Section: News

Board levels the housing playing field

Board levels the housing playing field

By Sam Colt and Henri Gendreau

Kenyon’s Board of Trustees approved a number of measures at their winter meeting, held last Friday in San Francisco, including an initiative that would subsidize apartment-style housing for seniors receiving need-based financial aid, according to a College press release issued Monday.

“The initiative was sparked after conversations trustees had with students more than a year ago about issues of diversity and equalizing housing opportunities,” the College’s statement read. “Trustees provided $150,000 to cover a credit for a room charge equal to the difference between a double-occupancy residence hall room rate and a double-occupancy apartment room rate.”

One of those students was Conrad Jacober ’15, who met with trustees last fall to discuss the plan. “This is fantastic.” Jacober said. “Anything that puts students from lower class families closer to on par with students from wealthier families is a good thing and is something to be celebrated.”

“I think it’s great,” Rachel Rhee ’15 said. “It allows more people to have the opportunity to live in those new apartments.” “Previously, the International House was dominated by non-internationals because they had no financial aid to live there,” she added.

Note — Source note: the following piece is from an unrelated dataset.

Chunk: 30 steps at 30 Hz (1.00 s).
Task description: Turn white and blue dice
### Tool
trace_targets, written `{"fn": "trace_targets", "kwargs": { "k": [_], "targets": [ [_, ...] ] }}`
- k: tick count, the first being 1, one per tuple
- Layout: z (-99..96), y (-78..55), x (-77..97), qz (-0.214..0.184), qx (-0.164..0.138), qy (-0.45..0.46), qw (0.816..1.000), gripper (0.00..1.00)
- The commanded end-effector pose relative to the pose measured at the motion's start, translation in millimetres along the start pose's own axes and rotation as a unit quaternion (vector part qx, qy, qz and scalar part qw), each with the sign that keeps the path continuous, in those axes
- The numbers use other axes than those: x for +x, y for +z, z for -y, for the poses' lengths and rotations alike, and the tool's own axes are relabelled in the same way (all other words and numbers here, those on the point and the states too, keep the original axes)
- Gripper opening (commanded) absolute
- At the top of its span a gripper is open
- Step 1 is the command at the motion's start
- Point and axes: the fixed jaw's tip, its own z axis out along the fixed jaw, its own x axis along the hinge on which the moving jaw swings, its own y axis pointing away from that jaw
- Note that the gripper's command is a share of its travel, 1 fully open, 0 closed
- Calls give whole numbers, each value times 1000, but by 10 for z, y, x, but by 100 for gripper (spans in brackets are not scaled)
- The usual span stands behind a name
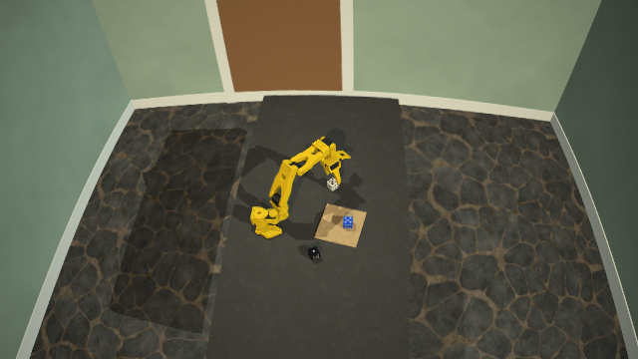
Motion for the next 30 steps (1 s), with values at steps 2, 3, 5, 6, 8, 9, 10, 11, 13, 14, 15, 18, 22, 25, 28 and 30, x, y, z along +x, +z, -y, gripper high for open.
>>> {"fn": "trace_targets", "kwargs": {
  "k": [2, 3, 5, 6, 8, 9, 10, 11, 13, 14, 15, 18, 22, 25, 28, 30],
  "targets": [
    [-26, 11, -47, 20, -2, -1, 1000, 35],
    [-26, 29, -48, 19, -2, -1, 1000, 35],
    [-26, 65, -48, 19, -2, -1, 1000, 35],
    [-26, 82, -47, 18, -2, -1, 1000, 35],
    [-26, 113, -46, 17, -2, -1, 1000, 35],
    [-26, 113, -46, 17, -2, -1, 1000, 35],
    [-26, 113, -46, 17, -2, -1, 1000, 35],
    [-26, 128, -46, 17, -2, -1, 1000, 35],
    [-26, 153, -44, 16, -2, -1, 1000, 35],
    [-26, 164, -44, 16, -2, -1, 1000, 35],
    [-25, 173, -43, 16, -2, -1, 1000, 35],
    [-25, 195, -41, 15, -2, -1, 1000, 35],
    [-25, 207, -40, 15, -2, -1, 1000, 35],
    [-25, 208, -40, 15, -2, -1, 1000, 35],
    [-25, 208, -40, 15, -2, -1, 1000, 35],
    [-25, 208, -40, 15, -2, -1, 1000, 35]
  ]
}}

“The student body should be pleased,” Board Chairman Barry Schwartz ’70 said, in a phone interview with the Collegian. Schwartz had previously expressed concern over the Board’s ability to travel to San Francisco due to widespread bad weather, but said the meeting had “very good attendance” nonetheless.

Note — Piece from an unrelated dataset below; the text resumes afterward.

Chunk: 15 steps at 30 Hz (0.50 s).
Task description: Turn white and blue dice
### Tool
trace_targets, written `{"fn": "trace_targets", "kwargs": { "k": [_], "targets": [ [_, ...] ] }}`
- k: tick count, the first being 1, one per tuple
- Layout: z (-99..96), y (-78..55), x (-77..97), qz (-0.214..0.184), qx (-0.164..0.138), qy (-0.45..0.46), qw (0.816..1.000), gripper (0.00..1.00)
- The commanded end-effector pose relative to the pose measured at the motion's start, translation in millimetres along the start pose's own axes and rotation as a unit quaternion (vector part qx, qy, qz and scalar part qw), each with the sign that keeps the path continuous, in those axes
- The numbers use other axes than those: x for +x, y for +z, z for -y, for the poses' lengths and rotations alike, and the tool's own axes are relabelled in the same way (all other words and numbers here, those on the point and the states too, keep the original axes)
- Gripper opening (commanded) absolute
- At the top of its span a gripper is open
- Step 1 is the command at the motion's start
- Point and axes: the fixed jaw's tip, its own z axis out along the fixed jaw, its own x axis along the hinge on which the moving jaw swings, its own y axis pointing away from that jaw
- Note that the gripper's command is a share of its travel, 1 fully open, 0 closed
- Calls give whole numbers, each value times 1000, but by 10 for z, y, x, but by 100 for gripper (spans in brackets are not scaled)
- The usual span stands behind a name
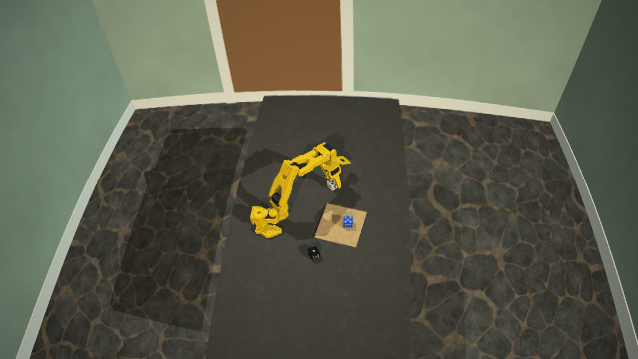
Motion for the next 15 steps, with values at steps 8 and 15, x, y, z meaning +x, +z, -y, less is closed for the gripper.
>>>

The main goal of the winter meeting, according to Schwartz, was to pass the annual budget. Trustees agreed to lower the tuition growth rate from 3.75 percent to 3.65 percent, a measure designed to slow the rising cost of a Kenyon education over the next five years.

The Board also voted to increase total financial aid by 5.8 percent to a total of $28,312,000, a measure “designed to attract more low-and middle-income students.” The move comes after President Sean Decatur attended a White House summit last month geared toward providing low-income students access to higher education.

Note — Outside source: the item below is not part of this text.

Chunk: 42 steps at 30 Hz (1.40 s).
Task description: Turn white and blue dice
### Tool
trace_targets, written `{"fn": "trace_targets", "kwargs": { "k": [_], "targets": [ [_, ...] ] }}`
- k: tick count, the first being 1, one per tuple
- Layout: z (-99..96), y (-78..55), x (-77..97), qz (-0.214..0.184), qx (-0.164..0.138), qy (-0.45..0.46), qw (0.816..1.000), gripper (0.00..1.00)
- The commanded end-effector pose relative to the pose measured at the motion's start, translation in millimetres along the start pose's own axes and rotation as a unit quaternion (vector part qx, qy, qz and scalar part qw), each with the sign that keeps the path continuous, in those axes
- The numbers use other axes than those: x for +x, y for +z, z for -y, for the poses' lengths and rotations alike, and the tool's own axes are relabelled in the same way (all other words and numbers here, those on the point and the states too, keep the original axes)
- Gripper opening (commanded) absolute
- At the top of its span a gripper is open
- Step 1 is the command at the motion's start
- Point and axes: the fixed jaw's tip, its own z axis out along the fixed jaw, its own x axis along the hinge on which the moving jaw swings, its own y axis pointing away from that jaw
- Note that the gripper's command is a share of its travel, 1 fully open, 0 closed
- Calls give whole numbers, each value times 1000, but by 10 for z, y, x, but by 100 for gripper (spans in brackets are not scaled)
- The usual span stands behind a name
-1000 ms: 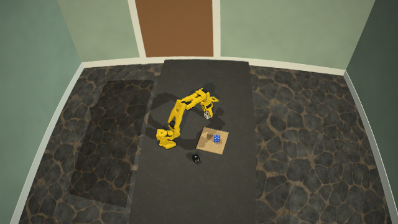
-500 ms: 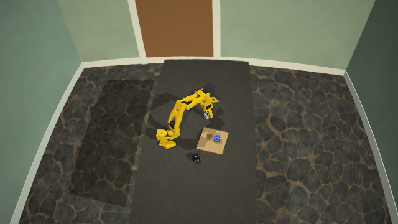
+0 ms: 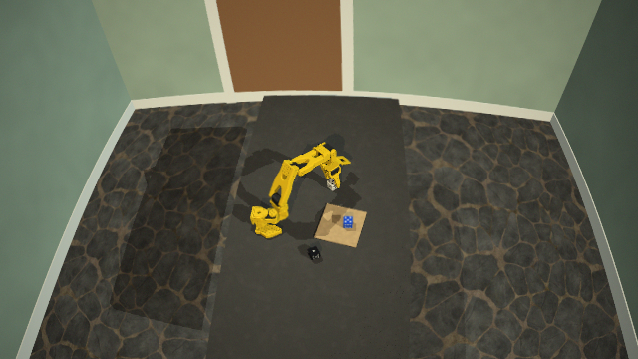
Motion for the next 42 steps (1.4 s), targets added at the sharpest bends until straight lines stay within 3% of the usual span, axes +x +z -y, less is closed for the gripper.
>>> {"fn": "trace_targets", "kwargs": {
  "k": [1, 14, 35, 42],
  "targets": [
    [6, -63, -41, 18, -2, -1, 1000, 30],
    [64, -63, -42, 18, -1, -1, 1000, 20],
    [88, -63, -42, 18, -1, -1, 1000, 16],
    [88, -63, -42, 18, -1, -1, 1000, 5]
  ]
}}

Decatur, who attended the meeting, described the evolution of his 20/20 plan for the College. “A vision is emerging of the Kenyon of 2020 as an institution that puts academic excellence in the liberal arts tradition at its core,” he told the trustees. Decatur stressed the need for the liberal arts education to produce “creative leaders and innovators in a range of fields.”

In addition, the Board provided $75,000 to the Summer Internship Stipend Fund that Kenyon launched this year, which started with $30,000, as well as financial support to the Kenyon Institute, which saw the first summer program for adults last year, into 2015.

Trustees also endorsed a plan by the Philander Chase Corporation, which seeks to conserve the rural nature of the community, to convert the Tomahawk Golf Course into a nature preserve cemetery, the College’s statement said. The Board also saw the departure of one trustee and the arrival of another. James Parker ’81, president of Parker Plastics, will replace David Trautman of Granville, Ohio.